EXERCISE OBJECTIVE: Your task is to copy each line of the material that holds the word "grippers".
────
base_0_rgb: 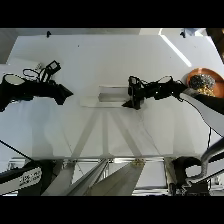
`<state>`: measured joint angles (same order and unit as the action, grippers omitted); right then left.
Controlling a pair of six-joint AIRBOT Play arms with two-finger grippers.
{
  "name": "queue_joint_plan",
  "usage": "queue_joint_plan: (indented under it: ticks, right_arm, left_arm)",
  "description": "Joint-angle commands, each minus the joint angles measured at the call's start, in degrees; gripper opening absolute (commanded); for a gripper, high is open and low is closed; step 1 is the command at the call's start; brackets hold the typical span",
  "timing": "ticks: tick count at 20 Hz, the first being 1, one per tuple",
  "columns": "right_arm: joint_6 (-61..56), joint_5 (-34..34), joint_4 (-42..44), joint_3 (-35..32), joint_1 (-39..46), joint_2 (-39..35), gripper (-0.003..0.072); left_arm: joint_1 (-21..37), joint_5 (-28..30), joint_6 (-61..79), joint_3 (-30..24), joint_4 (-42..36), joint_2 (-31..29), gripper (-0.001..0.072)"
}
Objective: Fold the box and place the chain.
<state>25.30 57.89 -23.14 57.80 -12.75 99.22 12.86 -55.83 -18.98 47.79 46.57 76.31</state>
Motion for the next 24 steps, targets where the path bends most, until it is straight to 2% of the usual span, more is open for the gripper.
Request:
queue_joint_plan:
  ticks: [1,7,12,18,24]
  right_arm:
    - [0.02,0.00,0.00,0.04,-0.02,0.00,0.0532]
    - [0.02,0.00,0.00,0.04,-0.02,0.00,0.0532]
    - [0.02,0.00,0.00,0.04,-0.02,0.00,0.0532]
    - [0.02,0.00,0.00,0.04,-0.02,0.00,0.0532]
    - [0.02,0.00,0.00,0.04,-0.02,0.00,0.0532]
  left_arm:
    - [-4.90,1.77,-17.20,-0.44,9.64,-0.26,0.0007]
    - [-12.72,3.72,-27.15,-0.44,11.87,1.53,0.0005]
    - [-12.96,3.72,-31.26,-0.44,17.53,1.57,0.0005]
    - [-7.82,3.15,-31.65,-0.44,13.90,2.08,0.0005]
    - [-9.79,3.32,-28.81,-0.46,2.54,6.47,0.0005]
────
RESULT OF THE TASK:
`<state>`: measured joint angles (same order and unit as the action, grippers omitted); right then left.
Controlling a pair of six-joint AIRBOT Play arms with two-finger grippers.

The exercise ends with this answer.